Strengths and Limitations

This study has several strengths. First, the study is the first of its kind in the EMR to explore the quality of health reporting in media and the use of evidence in health journalism and policymaking. Second, the study employed data triangulation to ensure completeness and comprehensiveness of the data collected from both the media review and the key informant interviews, in addition to data validation by conducting a workshop. Third, the key informant interviews involved a diverse sample of journalists, researchers and policymakers with various backgrounds, which helped provide in depth views on the use of evidence in health reporting. Finally, the study provides strategies that can be used to guide future action in the EMR and in LMICs for promoting evidence use in health reporting and policymaking.

This study has a few limitations. First, data for the media review was only collected from print media thus health news articles published online via news websites or social media, and health news broadcasted on television were not assessed. However we can assume that print media can be representative of the other sources of evidence since the findings were validated by the workshop that was attended by journalist from all media means (print, television, radio, news websites). Second, 9 of the 16 journalists approached accepted to be interviewed which means we did not capture all the journalists. However, we believe that those journalists have fully represented the experiences and perception of this category of participants and we have reached data saturation. Third, social desirability bias is a second limitation that might have influenced interview responses. Respondents may have provided the answers they considered desirable by the investigators. However, it can be safely assumed that the results are not overly inflated as findings were cross-checked with those from the media review and the workshop. Finally, recall bias might be one of the limitations. However, recall bias had minimal influence on study results since findings were validated by the media review and the validation workshop.

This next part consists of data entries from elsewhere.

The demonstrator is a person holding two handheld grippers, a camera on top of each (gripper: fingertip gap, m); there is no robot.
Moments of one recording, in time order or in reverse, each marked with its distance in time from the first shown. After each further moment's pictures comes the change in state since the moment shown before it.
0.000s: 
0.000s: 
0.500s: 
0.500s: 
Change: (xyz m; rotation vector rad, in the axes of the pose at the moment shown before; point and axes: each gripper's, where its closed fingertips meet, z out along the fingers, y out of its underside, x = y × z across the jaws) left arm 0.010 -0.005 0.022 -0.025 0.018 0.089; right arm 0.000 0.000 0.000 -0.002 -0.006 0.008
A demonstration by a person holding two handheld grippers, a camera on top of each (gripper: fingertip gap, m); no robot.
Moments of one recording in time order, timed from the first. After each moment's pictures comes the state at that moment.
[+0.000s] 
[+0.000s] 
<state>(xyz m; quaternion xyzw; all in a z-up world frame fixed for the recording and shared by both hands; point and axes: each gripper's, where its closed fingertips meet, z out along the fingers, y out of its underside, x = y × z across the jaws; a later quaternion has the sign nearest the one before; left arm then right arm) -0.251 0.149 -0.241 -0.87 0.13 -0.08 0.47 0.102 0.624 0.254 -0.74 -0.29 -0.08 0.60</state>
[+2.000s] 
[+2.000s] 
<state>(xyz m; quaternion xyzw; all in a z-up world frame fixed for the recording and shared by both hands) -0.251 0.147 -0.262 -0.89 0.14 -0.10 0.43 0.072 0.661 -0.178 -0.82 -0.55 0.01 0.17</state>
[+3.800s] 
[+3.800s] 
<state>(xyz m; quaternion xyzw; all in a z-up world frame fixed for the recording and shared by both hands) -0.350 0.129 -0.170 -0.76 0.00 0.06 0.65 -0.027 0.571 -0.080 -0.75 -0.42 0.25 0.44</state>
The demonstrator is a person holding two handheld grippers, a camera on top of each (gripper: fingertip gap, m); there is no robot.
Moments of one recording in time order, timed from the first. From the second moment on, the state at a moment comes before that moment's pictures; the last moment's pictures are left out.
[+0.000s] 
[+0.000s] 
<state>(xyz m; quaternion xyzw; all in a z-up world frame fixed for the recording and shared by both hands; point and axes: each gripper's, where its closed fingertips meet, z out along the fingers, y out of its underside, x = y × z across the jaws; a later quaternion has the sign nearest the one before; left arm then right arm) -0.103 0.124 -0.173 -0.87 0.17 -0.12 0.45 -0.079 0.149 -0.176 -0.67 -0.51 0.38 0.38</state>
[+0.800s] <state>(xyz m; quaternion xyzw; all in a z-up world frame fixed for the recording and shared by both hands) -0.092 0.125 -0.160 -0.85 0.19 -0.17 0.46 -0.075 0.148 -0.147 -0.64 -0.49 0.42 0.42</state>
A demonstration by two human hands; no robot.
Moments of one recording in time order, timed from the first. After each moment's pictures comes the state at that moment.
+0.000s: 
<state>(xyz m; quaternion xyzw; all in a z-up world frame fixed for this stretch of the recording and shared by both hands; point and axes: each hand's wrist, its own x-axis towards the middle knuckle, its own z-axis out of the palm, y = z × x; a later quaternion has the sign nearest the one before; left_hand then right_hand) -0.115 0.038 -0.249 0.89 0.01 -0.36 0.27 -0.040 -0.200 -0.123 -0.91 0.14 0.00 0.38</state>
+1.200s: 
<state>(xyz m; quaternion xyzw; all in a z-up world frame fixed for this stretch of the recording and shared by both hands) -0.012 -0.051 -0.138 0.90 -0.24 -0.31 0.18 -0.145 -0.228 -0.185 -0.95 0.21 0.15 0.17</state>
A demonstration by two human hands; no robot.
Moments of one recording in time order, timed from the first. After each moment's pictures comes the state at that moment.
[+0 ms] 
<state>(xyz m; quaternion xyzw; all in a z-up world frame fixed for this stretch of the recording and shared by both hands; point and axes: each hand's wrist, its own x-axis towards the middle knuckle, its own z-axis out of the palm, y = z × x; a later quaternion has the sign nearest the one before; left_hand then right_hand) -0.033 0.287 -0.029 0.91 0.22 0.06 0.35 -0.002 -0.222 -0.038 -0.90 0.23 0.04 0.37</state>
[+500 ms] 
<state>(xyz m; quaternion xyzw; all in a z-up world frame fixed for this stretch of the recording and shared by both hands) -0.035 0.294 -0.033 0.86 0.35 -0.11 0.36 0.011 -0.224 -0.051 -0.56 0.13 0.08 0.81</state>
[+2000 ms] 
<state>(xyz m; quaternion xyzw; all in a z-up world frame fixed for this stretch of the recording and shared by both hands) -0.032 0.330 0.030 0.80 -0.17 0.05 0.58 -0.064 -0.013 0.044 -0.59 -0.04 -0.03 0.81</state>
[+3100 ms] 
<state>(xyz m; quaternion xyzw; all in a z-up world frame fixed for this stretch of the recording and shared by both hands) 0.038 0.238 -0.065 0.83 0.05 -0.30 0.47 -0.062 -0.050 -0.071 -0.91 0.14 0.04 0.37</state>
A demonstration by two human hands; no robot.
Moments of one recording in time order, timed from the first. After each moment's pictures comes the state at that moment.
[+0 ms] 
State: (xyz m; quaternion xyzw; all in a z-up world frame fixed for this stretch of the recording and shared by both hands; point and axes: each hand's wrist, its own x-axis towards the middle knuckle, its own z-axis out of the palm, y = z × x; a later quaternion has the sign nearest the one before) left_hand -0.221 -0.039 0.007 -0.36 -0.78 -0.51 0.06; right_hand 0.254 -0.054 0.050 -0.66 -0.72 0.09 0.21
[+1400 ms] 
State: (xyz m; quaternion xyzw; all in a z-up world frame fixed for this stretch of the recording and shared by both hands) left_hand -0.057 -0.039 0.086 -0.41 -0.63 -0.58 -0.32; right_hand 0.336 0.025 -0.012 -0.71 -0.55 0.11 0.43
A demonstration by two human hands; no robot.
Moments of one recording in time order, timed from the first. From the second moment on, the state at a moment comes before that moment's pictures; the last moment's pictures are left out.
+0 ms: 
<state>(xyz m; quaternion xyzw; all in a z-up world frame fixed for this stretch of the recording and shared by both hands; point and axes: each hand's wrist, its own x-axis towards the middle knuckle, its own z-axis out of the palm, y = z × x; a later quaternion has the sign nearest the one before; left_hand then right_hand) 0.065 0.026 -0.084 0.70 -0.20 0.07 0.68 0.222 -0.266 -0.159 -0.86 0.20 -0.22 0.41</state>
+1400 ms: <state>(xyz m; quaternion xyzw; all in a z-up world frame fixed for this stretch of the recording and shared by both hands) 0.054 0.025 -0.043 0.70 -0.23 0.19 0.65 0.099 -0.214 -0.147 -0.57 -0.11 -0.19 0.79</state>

Implications for Policy and Practice

In light of the changes in the EMR and the transition towards democratic systems, findings from this study can contribute to the efforts of strengthening and redefining the role of media in this region. Media can play a greater role in informing the public, advocating for policy changes and impacting public policymaking especially during this period as new political systems are being built in the region. Media can empower citizens groups and promote community participation in policymaking as well as in planning and monitoring health services. Findings from this study can also help provide ways for moving forward for improving the use of evidence in health journalism mainly by focusing on strengthening the relationship between journalists, researchers and policymakers and building the capacity of journalists in evidence-based health reporting. This will reinforce the role of the media in the EMR, and increase its reliability as a source of research evidence to be able to influence policy and policymaking, while strengthening its role as an accountability tool.

Conclusion

This study sheds the light on the lack of appropriate use of research evidence in health journalism, the low quality of health reporting in newspaper articles and the lack of specialization in health journalism in Lebanon. The gap between the media and research world is still wide. Journalists reported many factors hindering the use of research evidence in health reports mainly time constraints and the complexity of research language and the lack of specialization in health journalism. Policymakers also showed concerns regarding the limited role of media in influencing the public and policymakers’ decisions. This study suggests strategies that can improve the use of evidence in health reporting. The findings of this study would also contribute to designing context-specific knowledge translation strategies that would enhance the role of media in channeling evidence into policies.

Acknowledgments

We would like to thank Nour Ataya for providing comments on the draft.

Author Contributions

Conceived and designed the experiments: FJ LBK MM. Performed the experiments: LBK LB OK FS HR. Analyzed the data: FJ LBK LB OK FS HR. Wrote the paper: FJ LBK LB OK FS HR.